林野是被钟声吵醒的。
六点整,钟楼敲了六下,每一下都震得窗户嗡嗡响。
他在床上翻了个身,被子蒙住头,试图再睡五分钟。然后他想起陆沉渊昨晚说的话。
“明天早上七点,广场集合。”
他掀开被子坐起来,头发炸成一个鸟窝,眼睛还没完全睁开,就已经开始找鞋。
昨晚的恐惧和绝望,在睡眠里被冲淡了一些。
不是消失了,是沉下去了,沉到意识的底层,像石头沉进深水。他知道它们还在,等某个安静的时刻会再次浮上来,但不是现在。
现在他得先活下去。
洗漱用了三分钟,穿衣服用了一分钟。
校服很合身,黑色的布料吸热,但透气性出奇地好,穿上之后没有闷的感觉。
他在镜子前站了两秒,觉得自己看起来人模人样了一点 也就一点。
出门的时候,赵小北正好从303出来,手里端着一个保温杯,头发也乱着,显然也是刚醒。
“早啊,F级同学。”赵小北打着哈欠说,“睡得好吗?”
林野想说“不太好,我昨晚看见了自己的幻影,并且得知自己只剩三年寿命”,但话到嘴边变成了:“还行吧。”
“那就好。”赵小北拍了拍他的肩膀,“走吧,带你去食堂。今天的测试很耗体力,得吃饱。”

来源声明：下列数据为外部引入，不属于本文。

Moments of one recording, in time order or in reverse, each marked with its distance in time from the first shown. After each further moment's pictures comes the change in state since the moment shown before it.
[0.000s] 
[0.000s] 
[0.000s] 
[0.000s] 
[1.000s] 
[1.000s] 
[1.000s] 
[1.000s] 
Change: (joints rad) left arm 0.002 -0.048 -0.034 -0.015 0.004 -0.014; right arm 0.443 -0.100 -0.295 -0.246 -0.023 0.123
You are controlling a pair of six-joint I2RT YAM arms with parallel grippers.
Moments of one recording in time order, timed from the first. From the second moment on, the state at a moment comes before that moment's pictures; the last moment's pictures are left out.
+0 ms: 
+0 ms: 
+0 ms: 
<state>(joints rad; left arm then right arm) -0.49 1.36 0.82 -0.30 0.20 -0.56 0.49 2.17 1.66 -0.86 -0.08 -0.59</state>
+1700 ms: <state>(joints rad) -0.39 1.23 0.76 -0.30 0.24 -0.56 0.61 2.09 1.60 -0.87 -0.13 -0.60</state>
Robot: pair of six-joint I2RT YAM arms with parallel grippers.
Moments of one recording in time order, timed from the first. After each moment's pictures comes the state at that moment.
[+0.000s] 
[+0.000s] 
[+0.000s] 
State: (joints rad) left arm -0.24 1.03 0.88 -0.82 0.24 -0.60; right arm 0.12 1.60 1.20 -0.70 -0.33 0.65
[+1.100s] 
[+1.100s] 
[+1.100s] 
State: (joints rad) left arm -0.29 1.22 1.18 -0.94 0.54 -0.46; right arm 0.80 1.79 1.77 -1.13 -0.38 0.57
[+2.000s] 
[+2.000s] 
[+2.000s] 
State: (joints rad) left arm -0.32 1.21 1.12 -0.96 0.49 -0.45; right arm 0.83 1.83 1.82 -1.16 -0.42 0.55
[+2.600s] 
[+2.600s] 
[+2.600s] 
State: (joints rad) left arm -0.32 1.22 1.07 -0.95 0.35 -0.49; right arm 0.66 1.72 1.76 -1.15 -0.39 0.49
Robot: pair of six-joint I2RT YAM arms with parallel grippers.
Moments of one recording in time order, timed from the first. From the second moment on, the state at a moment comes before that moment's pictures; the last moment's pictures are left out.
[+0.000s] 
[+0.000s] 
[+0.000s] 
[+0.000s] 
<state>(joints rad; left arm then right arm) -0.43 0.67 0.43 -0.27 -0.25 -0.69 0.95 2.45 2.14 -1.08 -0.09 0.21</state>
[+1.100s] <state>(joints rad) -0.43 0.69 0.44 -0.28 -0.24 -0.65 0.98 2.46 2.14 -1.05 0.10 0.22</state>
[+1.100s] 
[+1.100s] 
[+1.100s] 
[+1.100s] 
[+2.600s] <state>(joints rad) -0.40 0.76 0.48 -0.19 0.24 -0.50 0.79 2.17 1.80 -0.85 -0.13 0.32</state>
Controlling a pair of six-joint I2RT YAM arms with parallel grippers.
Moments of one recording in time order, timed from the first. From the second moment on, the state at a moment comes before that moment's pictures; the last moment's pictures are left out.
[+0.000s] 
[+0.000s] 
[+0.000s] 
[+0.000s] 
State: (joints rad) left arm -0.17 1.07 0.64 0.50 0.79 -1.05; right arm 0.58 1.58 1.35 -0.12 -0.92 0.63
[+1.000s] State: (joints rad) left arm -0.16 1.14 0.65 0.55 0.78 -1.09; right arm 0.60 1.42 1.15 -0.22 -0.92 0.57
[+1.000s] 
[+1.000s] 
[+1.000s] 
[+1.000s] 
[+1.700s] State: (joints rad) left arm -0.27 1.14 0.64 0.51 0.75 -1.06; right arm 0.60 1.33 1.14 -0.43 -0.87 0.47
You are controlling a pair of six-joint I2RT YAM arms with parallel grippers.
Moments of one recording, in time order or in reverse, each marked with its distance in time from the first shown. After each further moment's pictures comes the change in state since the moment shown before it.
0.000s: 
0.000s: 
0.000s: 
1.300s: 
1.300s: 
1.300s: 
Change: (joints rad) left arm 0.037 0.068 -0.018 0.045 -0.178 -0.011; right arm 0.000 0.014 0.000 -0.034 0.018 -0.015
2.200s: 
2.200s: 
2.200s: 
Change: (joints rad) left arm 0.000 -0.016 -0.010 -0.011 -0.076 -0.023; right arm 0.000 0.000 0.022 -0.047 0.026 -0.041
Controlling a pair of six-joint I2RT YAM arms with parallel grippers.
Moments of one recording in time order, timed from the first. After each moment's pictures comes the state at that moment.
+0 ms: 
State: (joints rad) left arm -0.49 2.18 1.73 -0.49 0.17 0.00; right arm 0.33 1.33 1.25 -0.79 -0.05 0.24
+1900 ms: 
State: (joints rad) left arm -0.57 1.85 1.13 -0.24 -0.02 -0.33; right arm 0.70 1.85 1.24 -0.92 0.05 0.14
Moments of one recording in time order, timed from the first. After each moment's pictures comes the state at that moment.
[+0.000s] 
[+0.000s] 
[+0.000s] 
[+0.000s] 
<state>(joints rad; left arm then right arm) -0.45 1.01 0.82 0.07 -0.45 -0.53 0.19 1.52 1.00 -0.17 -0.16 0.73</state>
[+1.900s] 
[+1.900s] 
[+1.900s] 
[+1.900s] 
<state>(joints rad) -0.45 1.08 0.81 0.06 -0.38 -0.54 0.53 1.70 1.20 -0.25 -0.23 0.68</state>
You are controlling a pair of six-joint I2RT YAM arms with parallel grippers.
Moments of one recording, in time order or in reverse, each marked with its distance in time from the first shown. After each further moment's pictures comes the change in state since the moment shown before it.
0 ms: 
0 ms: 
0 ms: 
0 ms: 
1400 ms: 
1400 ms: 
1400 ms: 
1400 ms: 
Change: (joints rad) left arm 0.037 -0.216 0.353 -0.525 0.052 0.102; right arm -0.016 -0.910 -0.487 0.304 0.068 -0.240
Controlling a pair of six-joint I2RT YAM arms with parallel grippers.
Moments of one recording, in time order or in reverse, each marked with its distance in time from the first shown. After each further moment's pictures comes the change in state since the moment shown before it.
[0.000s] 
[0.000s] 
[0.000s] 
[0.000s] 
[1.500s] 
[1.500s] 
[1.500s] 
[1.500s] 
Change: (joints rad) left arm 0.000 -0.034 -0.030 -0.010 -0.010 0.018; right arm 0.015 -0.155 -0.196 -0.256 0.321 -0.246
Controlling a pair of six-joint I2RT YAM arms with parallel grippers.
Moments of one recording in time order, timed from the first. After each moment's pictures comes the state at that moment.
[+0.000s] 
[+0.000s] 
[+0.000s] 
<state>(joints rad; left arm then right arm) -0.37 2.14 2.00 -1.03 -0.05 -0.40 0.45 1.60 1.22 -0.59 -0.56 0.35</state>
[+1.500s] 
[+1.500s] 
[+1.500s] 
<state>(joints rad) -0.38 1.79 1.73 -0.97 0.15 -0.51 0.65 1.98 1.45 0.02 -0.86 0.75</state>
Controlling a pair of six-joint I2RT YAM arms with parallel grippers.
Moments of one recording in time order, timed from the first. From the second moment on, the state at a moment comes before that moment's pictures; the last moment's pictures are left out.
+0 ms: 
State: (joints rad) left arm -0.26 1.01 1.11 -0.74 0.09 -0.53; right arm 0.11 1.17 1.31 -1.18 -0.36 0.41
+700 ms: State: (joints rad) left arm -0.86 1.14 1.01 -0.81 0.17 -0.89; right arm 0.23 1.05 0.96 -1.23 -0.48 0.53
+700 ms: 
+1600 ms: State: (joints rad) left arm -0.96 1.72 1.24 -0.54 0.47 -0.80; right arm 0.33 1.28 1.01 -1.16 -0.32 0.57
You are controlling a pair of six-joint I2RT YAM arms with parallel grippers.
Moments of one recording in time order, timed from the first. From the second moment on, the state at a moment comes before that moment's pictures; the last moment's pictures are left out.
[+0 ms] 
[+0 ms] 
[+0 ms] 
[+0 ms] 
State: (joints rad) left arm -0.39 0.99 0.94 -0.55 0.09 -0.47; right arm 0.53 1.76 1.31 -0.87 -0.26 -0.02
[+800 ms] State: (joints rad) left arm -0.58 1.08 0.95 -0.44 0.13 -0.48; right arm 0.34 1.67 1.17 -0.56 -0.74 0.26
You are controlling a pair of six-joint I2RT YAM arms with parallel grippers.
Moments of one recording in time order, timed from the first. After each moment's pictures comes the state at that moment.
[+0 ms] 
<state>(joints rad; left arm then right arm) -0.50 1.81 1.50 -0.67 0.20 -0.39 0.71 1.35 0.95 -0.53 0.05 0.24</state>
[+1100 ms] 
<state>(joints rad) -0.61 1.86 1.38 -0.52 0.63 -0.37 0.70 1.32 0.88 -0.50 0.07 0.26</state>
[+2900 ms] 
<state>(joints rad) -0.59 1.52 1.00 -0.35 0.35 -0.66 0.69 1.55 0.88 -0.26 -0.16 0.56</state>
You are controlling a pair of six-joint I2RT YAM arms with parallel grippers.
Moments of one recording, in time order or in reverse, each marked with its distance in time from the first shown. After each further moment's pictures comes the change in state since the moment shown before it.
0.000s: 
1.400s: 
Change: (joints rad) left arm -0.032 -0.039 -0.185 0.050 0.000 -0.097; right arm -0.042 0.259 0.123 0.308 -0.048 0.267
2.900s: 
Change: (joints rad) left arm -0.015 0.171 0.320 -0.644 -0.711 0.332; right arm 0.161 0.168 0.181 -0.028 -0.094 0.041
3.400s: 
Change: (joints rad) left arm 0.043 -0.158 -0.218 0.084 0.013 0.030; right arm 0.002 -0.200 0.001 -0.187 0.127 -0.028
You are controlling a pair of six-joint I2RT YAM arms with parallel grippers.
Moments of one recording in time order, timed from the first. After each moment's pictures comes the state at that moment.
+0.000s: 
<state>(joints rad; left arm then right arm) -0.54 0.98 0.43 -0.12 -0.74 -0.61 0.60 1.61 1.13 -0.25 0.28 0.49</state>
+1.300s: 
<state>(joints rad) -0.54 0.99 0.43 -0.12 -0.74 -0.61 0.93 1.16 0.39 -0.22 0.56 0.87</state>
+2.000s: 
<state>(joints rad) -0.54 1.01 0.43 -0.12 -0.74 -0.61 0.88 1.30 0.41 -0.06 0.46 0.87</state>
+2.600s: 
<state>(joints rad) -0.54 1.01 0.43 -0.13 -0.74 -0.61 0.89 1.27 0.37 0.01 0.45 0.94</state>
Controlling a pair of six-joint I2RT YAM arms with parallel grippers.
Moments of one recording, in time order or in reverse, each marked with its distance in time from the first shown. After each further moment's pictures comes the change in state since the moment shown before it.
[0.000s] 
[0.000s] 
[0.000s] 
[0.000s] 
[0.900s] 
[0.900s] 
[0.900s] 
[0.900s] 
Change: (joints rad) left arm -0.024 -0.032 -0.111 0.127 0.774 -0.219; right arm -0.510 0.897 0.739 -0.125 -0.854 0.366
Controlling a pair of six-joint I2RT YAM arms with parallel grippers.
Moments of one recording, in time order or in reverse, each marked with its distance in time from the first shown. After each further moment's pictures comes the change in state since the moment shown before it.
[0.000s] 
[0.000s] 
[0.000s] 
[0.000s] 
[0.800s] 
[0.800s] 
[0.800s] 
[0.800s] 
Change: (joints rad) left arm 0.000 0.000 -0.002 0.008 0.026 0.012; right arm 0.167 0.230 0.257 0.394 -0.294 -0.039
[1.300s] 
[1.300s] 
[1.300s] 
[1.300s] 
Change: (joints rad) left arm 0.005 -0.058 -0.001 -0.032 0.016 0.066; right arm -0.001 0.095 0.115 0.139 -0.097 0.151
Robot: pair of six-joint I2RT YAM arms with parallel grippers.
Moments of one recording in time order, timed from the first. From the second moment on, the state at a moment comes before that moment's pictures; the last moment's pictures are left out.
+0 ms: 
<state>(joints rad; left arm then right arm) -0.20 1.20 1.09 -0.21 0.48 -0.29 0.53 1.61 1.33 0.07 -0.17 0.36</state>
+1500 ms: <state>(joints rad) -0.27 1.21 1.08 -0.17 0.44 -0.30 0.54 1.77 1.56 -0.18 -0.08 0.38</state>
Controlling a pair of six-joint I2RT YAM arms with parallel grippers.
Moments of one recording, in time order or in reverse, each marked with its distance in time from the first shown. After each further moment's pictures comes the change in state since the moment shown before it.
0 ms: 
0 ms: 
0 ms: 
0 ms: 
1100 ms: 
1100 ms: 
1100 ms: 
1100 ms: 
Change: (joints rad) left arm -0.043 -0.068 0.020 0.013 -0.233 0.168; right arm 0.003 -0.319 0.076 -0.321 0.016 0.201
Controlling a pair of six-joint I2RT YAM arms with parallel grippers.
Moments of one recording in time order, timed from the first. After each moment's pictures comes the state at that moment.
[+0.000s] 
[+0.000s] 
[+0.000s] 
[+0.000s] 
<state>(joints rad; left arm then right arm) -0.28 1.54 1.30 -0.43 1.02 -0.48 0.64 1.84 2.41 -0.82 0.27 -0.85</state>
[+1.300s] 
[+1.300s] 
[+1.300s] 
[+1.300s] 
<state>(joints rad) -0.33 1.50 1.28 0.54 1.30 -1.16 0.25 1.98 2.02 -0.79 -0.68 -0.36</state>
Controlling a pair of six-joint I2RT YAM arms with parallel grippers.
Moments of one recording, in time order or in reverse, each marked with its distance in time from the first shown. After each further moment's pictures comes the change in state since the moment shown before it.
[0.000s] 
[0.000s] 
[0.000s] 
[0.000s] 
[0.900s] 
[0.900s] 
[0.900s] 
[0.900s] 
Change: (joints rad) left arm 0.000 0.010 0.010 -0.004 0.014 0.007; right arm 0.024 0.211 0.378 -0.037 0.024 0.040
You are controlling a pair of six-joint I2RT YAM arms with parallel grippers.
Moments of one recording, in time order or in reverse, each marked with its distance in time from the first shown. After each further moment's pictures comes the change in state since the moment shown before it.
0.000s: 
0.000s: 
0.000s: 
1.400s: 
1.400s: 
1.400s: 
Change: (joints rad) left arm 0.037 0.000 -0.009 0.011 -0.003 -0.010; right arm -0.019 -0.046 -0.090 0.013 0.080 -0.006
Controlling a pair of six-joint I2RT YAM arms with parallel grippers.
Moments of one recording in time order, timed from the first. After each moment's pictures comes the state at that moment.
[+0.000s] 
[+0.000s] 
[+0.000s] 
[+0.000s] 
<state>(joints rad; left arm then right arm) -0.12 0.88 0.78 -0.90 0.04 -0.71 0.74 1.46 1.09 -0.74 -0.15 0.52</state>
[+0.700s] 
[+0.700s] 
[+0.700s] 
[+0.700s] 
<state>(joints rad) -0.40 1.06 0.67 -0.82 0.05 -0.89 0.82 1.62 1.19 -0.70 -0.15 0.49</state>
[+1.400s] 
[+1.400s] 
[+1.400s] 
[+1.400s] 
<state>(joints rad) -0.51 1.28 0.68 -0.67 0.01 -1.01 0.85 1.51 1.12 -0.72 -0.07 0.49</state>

食堂在钟楼东侧,一栋白色的三层建筑,看起来像某个欧洲小镇的市政厅。
林野走进去的时候,差点被里面的场面吓退,太大了,大到可以同时容纳上千人用餐,此刻已经坐了大半,人声鼎沸,碗筷碰撞的声音、说笑声、脚步声混在一起,像一锅煮沸的粥。
赵小北带着他打了饭。
早餐是自助式的,中西都有,林野拿了两碗粥、四个包子、一根油条、一杯豆浆、一个苹果,赵小北看了他一眼。
“你是真的很饿。”
“嗯。”
林野端着餐盘找了张角落的桌子坐下。
赵小北去跟自己的朋友坐,临走前指了指远处一张长桌:“那边是新生区,你待会儿去那边,有人会带你们去测试场地。”
林野一个人坐在角落里吃饭。
周围的人三三两两,有说有笑,偶尔有目光从他身上扫过,但没有人停留。那种熟悉的感觉又回来了。透明的、被忽略的、像空气一样的存在感。
但他注意到一件事。
那些目光扫过他之后,很多人会再看第二眼。
不是因为他好看,而是因为他身上的校服。
黑色的,胸口有银色标记,看起来和所有人的校服一样。
但林野低头仔细看了看,发现自己的校服和别人的有细微差别——他的胸口标记下方,多了一行小字:
临时·观测中
临时。
观测中。
他又想起那封信上的那句话——“留着他,或者杀了他。”
林野把最后一口包子塞进嘴里,用力嚼。
七点整,广场上已经站满了人。
新生大约有三四十个,穿着和林野一样的黑色校服,站在广场东侧。老生站在西侧和南侧,围成一个半圆,像在看什么表演。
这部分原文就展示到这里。